EXERCISE DIRECTIONS. Write out, word for word and with no pictures, each line below from the one containing "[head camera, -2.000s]" through the one containing "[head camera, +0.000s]", both included, and no other line.

____ DATA EXCERPTS

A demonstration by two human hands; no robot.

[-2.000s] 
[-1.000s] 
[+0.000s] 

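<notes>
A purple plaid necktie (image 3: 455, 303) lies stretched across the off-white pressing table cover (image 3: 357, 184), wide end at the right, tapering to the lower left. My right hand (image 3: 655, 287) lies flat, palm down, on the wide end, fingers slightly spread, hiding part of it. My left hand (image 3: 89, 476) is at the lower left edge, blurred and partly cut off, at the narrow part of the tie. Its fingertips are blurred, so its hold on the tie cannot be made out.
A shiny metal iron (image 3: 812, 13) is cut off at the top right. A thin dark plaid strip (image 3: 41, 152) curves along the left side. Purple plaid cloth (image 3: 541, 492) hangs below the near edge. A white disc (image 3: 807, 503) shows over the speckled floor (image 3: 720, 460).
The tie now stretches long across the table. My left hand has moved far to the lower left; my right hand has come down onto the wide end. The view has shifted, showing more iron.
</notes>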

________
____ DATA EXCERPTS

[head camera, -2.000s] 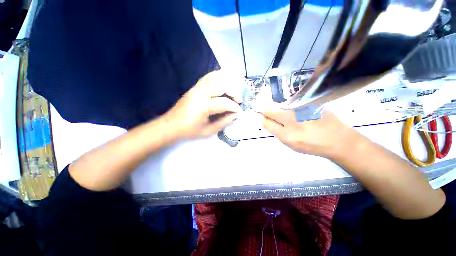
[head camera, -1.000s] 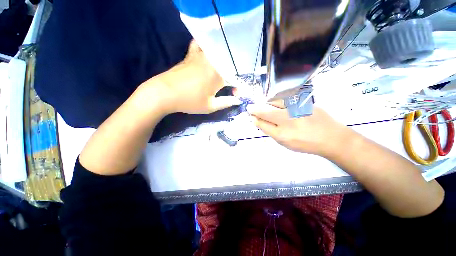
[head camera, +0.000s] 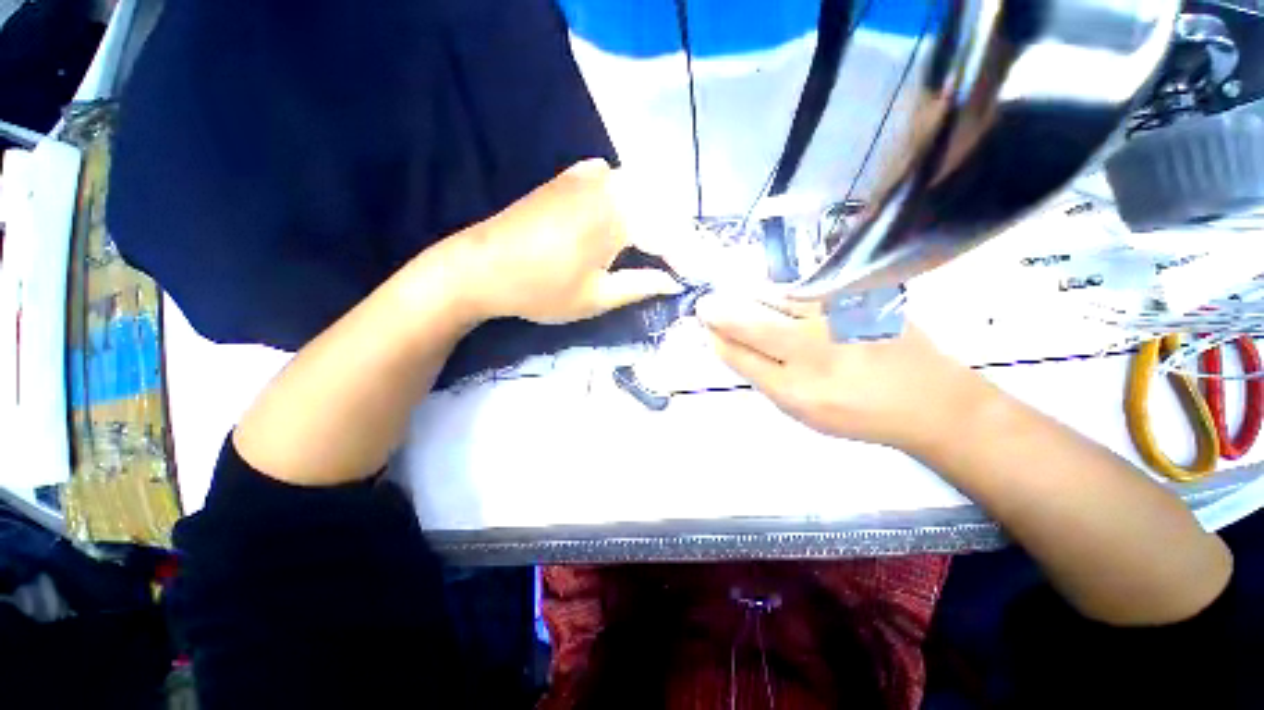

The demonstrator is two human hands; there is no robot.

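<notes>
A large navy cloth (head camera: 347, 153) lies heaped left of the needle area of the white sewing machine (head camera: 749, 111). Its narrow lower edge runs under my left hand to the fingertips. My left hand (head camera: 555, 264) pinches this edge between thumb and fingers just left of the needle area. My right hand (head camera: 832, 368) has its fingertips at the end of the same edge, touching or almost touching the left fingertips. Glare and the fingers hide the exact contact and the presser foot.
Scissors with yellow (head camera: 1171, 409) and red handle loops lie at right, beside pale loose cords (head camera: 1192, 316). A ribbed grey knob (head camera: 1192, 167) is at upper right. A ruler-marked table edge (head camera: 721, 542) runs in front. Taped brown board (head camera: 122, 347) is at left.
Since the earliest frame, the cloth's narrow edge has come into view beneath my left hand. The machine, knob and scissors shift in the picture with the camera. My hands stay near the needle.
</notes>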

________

REPLY TO THE EXERCISE.
[head camera, -2.000s] 
[head camera, -1.000s] 
[head camera, +0.000s] 

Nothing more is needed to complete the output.